* **TASK DETAILS**:
The output should be every line below that includes the word "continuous".

(Stored records)

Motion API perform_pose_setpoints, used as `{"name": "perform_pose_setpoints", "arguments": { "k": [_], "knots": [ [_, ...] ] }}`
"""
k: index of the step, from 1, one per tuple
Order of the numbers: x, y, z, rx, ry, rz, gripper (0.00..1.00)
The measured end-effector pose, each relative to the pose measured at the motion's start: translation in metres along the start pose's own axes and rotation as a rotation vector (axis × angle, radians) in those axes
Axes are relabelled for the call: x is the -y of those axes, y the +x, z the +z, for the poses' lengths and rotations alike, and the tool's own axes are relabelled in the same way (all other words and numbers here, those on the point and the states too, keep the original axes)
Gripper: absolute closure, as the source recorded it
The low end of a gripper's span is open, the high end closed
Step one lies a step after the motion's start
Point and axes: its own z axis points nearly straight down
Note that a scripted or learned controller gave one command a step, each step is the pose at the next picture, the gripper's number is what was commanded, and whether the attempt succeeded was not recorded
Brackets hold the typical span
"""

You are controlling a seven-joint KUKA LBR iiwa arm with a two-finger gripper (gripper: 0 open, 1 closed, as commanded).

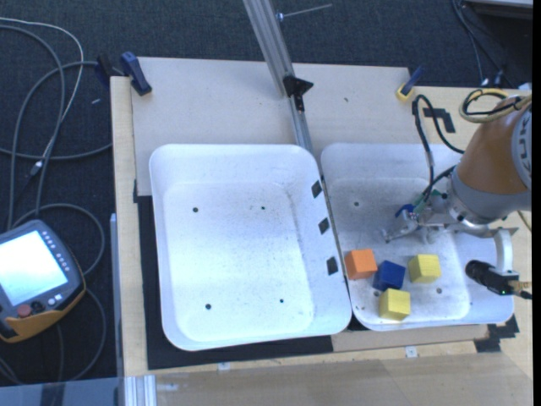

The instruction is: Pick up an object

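The left bin (237, 244) lies bare toward the table's left edge. In the right bin (372, 176), an orange cube (361, 263), blue cube (390, 275) and two yellow cubes (424, 267) (395, 304) cluster near its front edge, probably loose pick targets. The gripper (407, 228) hangs just behind them, pinching nothing visible; I cannot tell its opening.

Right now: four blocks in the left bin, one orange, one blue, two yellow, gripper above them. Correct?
Not quite: the blocks sit in the right bin, not the left. The camera view shows the orange block, the blue block and the two yellow blocks clustered near its front edge, with the gripper above them.
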Motion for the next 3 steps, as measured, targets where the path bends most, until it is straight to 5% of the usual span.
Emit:
{"name": "perform_pose_setpoints", "arguments": {
  "k": [1, 2, 3],
  "knots": [
    [0.054, 0.052, -0.002, 0.002, -0.003, 0.0, 0.0],
    [0.051, 0.053, -0.013, 0.0, -0.01, -0.003, 1.0],
    [0.051, 0.049, -0.014, 0.007, -0.011, 0.002, 0.0]
  ]
}}
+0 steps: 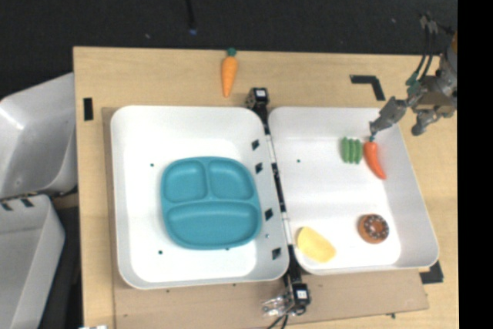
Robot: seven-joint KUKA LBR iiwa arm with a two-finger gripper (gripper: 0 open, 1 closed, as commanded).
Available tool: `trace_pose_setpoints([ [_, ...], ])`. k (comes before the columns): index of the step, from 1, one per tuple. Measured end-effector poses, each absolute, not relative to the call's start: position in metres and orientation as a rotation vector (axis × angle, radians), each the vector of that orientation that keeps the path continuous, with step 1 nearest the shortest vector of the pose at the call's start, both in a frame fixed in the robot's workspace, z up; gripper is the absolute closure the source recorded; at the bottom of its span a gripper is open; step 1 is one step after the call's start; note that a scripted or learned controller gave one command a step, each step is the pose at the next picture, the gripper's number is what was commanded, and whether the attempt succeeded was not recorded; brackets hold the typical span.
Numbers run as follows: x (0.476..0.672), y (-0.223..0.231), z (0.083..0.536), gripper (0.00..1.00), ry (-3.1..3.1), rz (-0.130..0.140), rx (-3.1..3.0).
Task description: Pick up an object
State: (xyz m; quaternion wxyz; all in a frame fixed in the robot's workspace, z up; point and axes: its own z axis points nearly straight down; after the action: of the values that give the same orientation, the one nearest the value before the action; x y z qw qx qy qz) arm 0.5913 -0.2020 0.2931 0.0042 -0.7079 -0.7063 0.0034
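The right bin (323, 189) holds a green ridged vegetable (352, 150), a red-orange carrot (374, 159) right beside it, a brown donut (373, 228) and a yellow piece (315, 244) near the front edge. My gripper (400, 123) hangs over the bin's far right corner, just above and right of the red-orange carrot. Its fingers are spread open with nothing between them; one fingertip (379, 126) points down at the carrot's top end.
A blue divided plate (209, 202) lies in the left bin (131, 166). A second orange carrot (229, 73) rests on the wooden bench behind the bins. A small black fixture (257, 97) sits at the bins' shared far corner.
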Motion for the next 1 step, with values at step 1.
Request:
trace_pose_setpoints([
  [1,0.5931,-0.2012,0.3006,0.00,-2.223,-0.001,-2.222],
])
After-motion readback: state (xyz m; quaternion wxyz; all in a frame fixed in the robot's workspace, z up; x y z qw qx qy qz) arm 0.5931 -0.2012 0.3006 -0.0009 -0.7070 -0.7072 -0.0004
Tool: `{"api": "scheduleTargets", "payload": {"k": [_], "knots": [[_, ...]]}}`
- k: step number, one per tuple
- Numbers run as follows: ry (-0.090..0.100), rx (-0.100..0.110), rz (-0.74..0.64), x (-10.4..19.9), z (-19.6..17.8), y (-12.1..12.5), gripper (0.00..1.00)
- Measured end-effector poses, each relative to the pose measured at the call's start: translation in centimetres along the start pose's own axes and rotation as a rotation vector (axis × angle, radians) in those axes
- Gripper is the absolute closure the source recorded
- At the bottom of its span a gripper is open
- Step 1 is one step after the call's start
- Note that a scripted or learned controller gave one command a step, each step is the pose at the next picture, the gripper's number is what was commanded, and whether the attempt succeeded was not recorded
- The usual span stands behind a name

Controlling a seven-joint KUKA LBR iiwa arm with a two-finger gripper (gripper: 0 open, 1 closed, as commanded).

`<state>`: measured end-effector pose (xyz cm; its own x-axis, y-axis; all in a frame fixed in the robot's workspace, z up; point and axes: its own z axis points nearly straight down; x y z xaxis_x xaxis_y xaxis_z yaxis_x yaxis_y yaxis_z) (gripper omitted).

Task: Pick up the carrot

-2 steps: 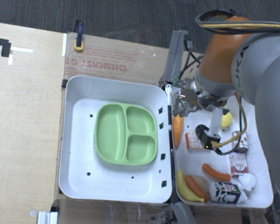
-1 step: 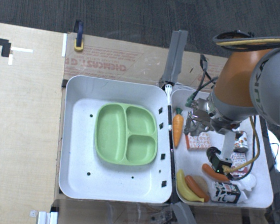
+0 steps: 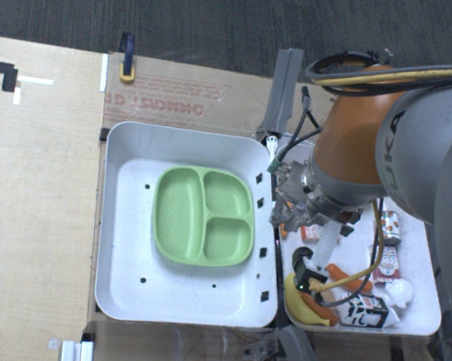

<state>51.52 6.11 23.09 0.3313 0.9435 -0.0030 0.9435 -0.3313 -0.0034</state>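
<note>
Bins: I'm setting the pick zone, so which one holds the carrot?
The bin on the view's right: the carrot lies there among other items. The other bin holds a green plate.

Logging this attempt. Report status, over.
Gripper over right bin. Carrot lies in that bin, near banana. Black-and-white carton crowds it.

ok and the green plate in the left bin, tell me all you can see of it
The green plate is a pale green divided tray with rounded corners, plastic by its look. Raised ridges split it into three compartments: one long one on the view's left, two smaller ones on the right. Nothing lies in any of them. It sits flat and right way up near the middle of the left bin, turned slightly against the walls, touching just the bin's white floor.
</note>
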Motion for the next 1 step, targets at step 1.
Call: {"api": "scheduleTargets", "payload": {"k": [1], "knots": [[-0.001, 0.0, -0.025, -1.37, 3.17, 6.8, 1.0]]}}
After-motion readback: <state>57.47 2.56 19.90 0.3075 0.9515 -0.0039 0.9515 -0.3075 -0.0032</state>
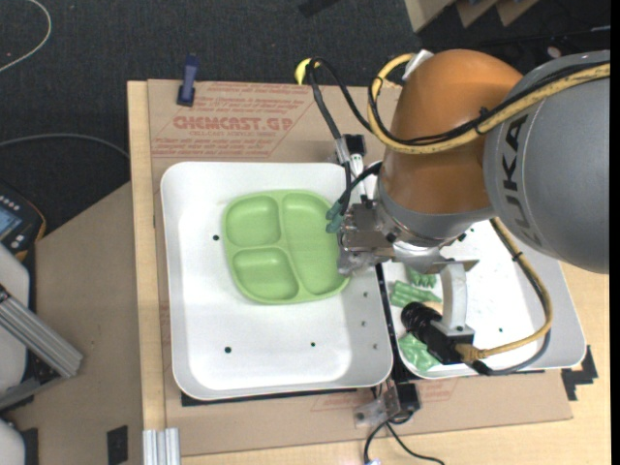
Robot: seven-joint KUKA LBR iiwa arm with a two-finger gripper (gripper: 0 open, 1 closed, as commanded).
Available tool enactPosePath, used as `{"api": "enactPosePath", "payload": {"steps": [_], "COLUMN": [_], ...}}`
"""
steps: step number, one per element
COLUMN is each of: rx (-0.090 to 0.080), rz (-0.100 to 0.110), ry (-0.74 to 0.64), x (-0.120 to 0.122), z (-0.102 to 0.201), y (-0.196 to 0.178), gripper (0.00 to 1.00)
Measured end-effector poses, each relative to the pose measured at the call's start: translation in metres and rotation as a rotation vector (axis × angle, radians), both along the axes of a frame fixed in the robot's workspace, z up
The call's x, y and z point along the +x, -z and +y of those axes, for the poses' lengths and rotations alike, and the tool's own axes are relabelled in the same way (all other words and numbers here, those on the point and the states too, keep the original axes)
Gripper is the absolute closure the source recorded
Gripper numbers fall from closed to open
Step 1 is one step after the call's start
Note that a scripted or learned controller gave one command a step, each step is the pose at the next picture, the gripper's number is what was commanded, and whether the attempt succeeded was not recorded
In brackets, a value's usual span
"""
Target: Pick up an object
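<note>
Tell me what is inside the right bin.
Green pieces lie at the right bin's near left corner; what they are is unclear. The arm covers most of the bin, so anything else in it is hidden.

A green divided plate (pixel 281 248) with three compartments lies flat in the left bin (pixel 194 298), toward its far right part. The gripper (pixel 356 248) hangs at the plate's right edge, just above the rims where the two bins meet. The grey arm and its orange band cover much of the right bin (pixel 513 294), where pale green pieces (pixel 417 355) lie near the near-left corner. A blue clip (pixel 187 80) sits on the tabletop's (pixel 242 124) far-left corner.
</note>
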State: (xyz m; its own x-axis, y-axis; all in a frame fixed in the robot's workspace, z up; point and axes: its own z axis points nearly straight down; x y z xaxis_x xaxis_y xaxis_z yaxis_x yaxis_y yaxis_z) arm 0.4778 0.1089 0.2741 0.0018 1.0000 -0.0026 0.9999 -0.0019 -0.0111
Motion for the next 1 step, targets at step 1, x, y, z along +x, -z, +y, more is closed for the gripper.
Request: {"api": "enactPosePath", "payload": {"steps": [1], "rx": [0.004], "rz": [-0.015], "ry": [-0.011], "x": [0.0012], "z": [0.0897], "y": [-0.0256], "gripper": [1.00]}}
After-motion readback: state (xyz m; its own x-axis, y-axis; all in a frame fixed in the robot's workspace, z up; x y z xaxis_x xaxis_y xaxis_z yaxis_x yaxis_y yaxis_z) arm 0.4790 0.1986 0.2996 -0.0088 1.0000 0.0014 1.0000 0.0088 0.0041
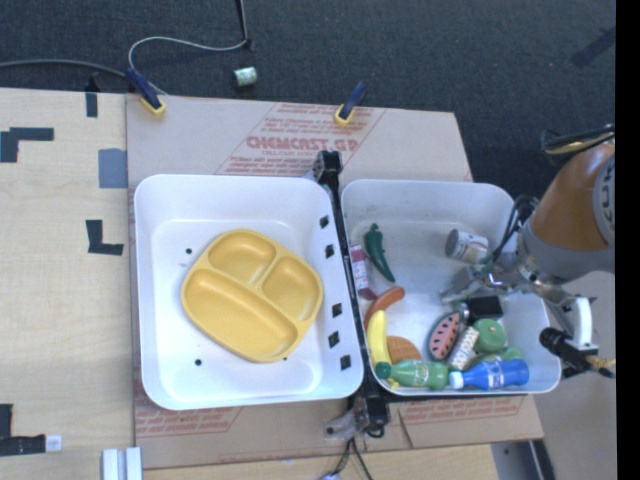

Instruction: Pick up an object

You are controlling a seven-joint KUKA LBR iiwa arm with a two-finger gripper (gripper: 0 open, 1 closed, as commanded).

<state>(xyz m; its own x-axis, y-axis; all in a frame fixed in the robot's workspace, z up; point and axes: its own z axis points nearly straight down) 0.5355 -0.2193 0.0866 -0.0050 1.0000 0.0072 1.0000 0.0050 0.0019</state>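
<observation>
The right bin (425, 190) holds several toy foods. A green chili (379, 252) and an orange sausage (386, 300) lie near its left wall. A banana (377, 338), a watermelon slice (446, 336), a green bottle (420, 374) and a blue bottle (493, 375) crowd the front. A silver can (463, 244) lies on its side at the back right. My gripper (472, 286) reaches in from the right, low over the bin floor just in front of the can and behind a green round toy (491, 336). Nothing shows in its grip.
The left bin (160, 268) holds a yellow divided plate (252, 294). A black clip (327, 164) joins the two bins at the back. The arm's orange band (570, 208) hangs over the right bin's right rim. Cardboard (290, 138) lies under both bins.
</observation>
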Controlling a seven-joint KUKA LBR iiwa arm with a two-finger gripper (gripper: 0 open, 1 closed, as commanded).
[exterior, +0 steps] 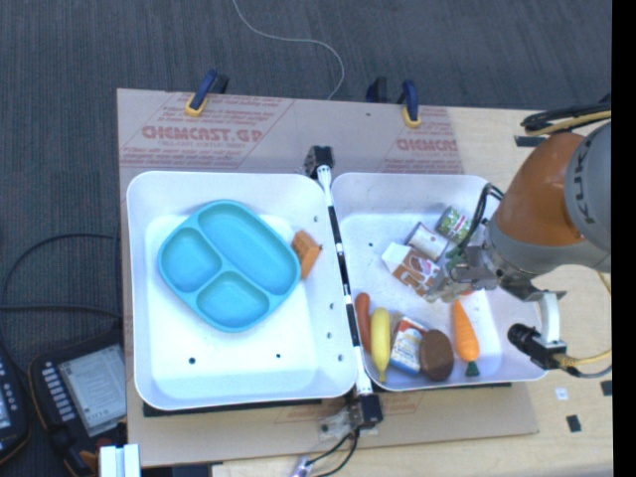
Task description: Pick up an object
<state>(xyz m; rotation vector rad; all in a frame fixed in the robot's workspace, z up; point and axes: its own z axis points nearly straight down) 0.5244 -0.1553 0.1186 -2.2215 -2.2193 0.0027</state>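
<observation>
My gripper [455,278] hangs low in the right bin [397,192], at the right end of a white and brown packet [415,256]. Its tip looks close to or touching that packet, and the wrist hides the contact. A small green packet [453,222] lies just behind it. An orange carrot [464,334] lies just in front of it. Along the bin's front wall sit a yellow banana [380,341], a red sausage-shaped piece [364,311], a small carton [405,348] and a brown round item [435,354].
The left bin [169,366] holds a blue divided plate [229,263] and an orange piece [308,254] beside the divider. The arm's grey and orange body [542,207] covers the right bin's right side. Clamps [409,102] hold the board at the back.
</observation>
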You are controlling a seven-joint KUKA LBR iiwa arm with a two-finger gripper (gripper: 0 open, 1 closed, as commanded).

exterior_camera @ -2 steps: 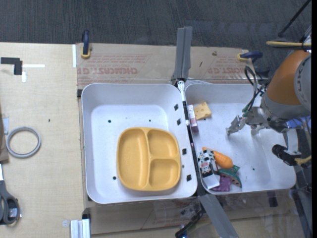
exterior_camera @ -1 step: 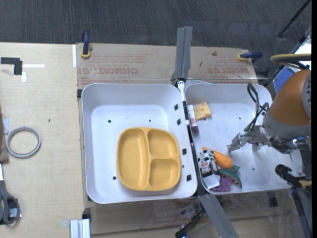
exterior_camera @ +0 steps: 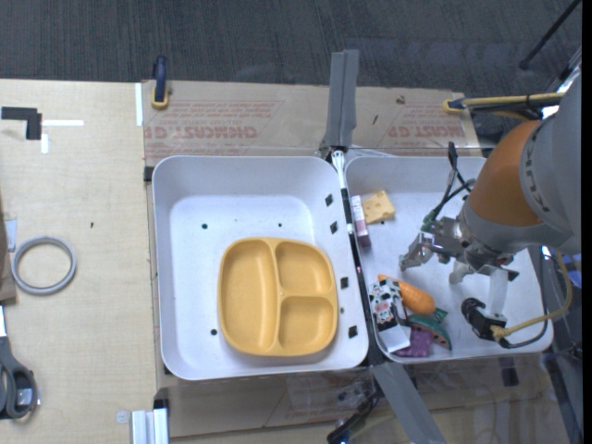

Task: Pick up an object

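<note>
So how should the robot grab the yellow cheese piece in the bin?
Probably by its two long flat sides, coming straight down from above. The cheese wedge lies flat on the floor of the right bin, apart from the other toys, so there seems to be room for a finger on each side. The gripper sits just to its right in the view.

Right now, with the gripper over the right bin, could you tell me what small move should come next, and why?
Probably a short shift toward the carrot: the gripper hovers just above it in the view, with nothing between its fingers, and the carrot lies clear on top of the pile.
</note>
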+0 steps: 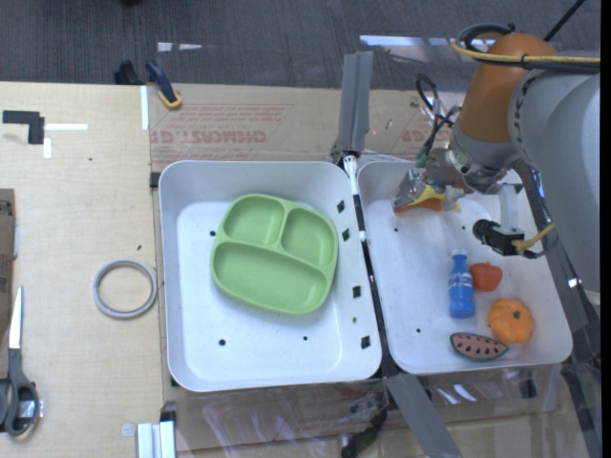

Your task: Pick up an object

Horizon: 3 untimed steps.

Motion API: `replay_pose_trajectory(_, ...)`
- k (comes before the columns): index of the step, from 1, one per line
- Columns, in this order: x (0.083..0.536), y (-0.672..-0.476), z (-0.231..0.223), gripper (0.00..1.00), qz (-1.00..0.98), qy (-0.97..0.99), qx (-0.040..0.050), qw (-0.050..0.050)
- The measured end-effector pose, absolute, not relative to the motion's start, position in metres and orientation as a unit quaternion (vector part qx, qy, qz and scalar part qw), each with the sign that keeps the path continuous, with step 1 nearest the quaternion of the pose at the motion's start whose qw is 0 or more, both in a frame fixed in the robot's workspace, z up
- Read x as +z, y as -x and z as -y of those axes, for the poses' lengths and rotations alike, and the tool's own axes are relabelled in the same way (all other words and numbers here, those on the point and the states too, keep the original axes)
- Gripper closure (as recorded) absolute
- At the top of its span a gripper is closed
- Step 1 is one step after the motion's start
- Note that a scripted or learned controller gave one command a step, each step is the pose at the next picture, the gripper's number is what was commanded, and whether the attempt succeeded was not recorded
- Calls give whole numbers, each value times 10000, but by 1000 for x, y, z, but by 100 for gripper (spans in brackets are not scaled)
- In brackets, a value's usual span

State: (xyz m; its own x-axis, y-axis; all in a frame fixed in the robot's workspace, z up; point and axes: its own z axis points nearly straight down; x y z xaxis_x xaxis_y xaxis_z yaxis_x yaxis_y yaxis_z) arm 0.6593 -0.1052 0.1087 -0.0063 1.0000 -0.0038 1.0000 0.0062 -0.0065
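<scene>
My gripper point(417, 195) is low over the back left corner of the right bin point(420, 342). A small yellow and orange object point(431, 199) lies right against its tip, and I cannot make out whether it is gripped. Further forward in the same bin are a blue bottle point(461, 290), a red-orange piece point(487, 276), an orange pumpkin-like toy point(511, 321) and a watermelon slice point(477, 346). A green divided plate point(277, 253) lies in the left bin point(191, 342).
A black part point(485, 231) hangs beside the arm over the right bin. The arm's grey body point(563, 132) covers the bin's right back. On the bench at left lie a grey tape ring point(124, 287) and scissors point(14, 394). A divider wall point(361, 256) separates the bins.
</scene>
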Motion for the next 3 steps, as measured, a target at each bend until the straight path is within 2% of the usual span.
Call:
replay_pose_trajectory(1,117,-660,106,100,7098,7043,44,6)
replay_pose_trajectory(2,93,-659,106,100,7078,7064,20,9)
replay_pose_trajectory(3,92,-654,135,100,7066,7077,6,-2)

* **WRITTEN REPLY**:
Available tool: `trace_pose_setpoints([ [_, ...], ])`. k (comes before the columns): index of the step, from 1, one per tuple. Measured end-effector poses, each absolute, not relative to the call's start: position in metres and orientation as a rotation vector (axis × angle, radians), each the vector of that orientation that keeps the path continuous, with step 1 nearest the shortest vector of the pose at the call's start, both in a frame fixed in the robot's workspace, z up; gripper is the absolute closure the source recorded; at the bottom of its span a gripper is open; step 1 is one step after the call's start; note that a scripted or learned controller gave one command a step, each step is the pose at the next picture, the gripper's number is what was commanded, and whether the attempt succeeded was not recorded; brackets hold the typical span.
- The measured end-effector pose, absolute, not relative to the motion's start, position in metres and orientation as a unit quaternion (vector part qx, qy, qz and scalar part qw), each with the sign that keeps the path continuous, with step 1 nearest the quaternion of the pose at the motion's start whose qw is 0 or more, both in a frame fixed in the robot's workspace, z up

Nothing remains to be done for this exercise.